Hoewel de gedachte dat de Europese Unie een list is, mij wel aanspreekt. Ik zou zeggen: zich ontwikkeld heeft tot een list alsof de keuze bestaat uit
of géén enkele samenwerking (of zelfs oorlog)
of een onderlinge samenwerking zoals de aandeelhouders van multinationals, grootbanken en andere grootbedrijven die graag ingevuld zien (met voor de bühne wat ‘linkse’ regelgeving).

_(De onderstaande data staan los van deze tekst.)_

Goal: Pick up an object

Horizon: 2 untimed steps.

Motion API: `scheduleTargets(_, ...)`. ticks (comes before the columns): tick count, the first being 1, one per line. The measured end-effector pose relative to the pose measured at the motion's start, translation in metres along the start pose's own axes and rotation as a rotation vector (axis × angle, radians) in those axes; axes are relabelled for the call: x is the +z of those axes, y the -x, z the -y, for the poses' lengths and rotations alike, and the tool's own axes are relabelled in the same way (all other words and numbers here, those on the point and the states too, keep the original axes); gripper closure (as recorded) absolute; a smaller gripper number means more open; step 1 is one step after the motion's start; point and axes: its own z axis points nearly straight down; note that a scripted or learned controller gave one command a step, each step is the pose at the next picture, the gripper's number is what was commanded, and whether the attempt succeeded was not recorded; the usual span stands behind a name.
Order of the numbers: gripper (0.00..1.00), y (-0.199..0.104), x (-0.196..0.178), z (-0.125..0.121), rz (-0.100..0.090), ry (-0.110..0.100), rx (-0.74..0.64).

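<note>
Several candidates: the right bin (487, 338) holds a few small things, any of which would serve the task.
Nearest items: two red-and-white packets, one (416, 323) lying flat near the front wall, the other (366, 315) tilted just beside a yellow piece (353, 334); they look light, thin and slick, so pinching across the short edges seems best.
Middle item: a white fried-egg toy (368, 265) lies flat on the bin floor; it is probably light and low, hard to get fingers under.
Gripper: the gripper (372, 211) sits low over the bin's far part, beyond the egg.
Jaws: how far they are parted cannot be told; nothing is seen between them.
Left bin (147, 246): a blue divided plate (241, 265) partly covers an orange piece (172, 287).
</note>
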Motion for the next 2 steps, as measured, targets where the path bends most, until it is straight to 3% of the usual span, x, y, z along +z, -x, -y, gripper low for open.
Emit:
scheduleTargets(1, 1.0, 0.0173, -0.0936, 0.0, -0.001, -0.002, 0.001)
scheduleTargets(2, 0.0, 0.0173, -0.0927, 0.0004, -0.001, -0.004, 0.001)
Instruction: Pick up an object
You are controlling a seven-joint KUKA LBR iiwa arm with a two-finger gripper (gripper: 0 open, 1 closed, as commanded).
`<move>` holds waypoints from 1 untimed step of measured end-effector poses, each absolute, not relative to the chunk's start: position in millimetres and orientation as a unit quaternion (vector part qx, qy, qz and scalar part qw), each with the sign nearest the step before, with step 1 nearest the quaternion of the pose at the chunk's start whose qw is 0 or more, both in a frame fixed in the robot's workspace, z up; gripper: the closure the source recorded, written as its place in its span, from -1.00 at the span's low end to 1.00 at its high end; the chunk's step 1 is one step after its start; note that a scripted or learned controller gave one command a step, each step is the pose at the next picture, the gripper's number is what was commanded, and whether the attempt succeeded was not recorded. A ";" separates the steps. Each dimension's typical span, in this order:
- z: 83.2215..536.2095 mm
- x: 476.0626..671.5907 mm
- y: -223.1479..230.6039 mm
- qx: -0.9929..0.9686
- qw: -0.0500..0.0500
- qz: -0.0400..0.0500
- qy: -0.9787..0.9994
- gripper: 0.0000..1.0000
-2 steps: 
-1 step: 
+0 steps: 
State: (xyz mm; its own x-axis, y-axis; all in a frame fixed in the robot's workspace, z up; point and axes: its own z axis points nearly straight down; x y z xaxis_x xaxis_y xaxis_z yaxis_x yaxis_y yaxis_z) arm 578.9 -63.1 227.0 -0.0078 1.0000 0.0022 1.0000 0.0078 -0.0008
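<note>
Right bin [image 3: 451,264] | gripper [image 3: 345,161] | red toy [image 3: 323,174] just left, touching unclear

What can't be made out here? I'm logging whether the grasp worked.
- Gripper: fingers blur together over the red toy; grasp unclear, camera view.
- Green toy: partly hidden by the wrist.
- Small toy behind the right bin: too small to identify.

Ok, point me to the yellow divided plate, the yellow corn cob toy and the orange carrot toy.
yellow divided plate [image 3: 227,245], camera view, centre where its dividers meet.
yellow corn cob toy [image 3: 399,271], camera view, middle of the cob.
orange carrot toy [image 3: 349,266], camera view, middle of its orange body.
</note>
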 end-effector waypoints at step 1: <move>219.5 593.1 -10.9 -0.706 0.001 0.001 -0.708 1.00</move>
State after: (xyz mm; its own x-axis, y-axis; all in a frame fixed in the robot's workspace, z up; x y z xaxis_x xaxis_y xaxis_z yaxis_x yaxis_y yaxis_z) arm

Verrassend veel van Adorno’s ideeën laat zich echter nog steeds lezen als commentaar op onze huidige wereld. Zo signaleerde hij dat de rechts-radicalen weliswaar de mond vol hebben van ‘de natie’, maar donders goed weten dat het nationalistische repertoire anachronistisch en versleten is. Adorno wees ook op het door rechts-radicalen met graagte opgeroepen beeld van een soort eindtijd van ‘sociale catastrofe’. Typerend voor rechts-radicalisme was volgens Adorno verder de pretentie dat men spreekt uit naam van een grote aanhang, zo niet namens iedereen, terwijl het in werkelijkheid gaat om een minderheid, of zelfs een verzameling ‘Einzelgänger’, eenlingen. Het rechts-radicalisme, meende Adorno, is geen richting met een werkelijk maatschappelijk programma, maar slechts ‘geniale propaganda’. Zo is er de gewoonte om suggestief te refereren aan ‘dingen die je niet mag zeggen’. Voor de ‘goede verstaander’ is dan bijvoorbeeld duidelijk dat de spreker vindt dat de jodenvervolging onder Hitler sterk wordt overdreven. Adorno heeft vanwege zijn katholieke vader, die van Joodse origine was, onder Hitler de wijk moeten nemen, nadat werken hem onmogelijk gemaakt was. In het verlengde daarvan ligt de gedachte bij rechts-radicalisten dat Duitsland moet ophouden steeds maar excuses aan te bieden voor het verleden en zich daarvoor te schamen. Dit is een wens die de AfD met de NPD gemeen heeft. Wat verder als hedendaagse kritiek op rechts-radicalisme op gaat: met feiten staat het volgens Adorno op gespannen voet. De beweging streeft naar wat hij ‘konkretisme’ noemde: een alternatief geheel van verzonnen, oncontroleerbare stellingen, die als feiten gepresenteerd worden. Het heeft daarom volgens hem weinig zin om het rechts-radicalisme met feitelijke argumenten te bestrijden, en ook moraliseren is vruchteloos, meende hij. Je zou de rechts-radicaal hoogstens kunnen bereiken door hem op zijn concrete belangen te wijzen. Daar zouden we wellicht nog steeds van kunnen leren.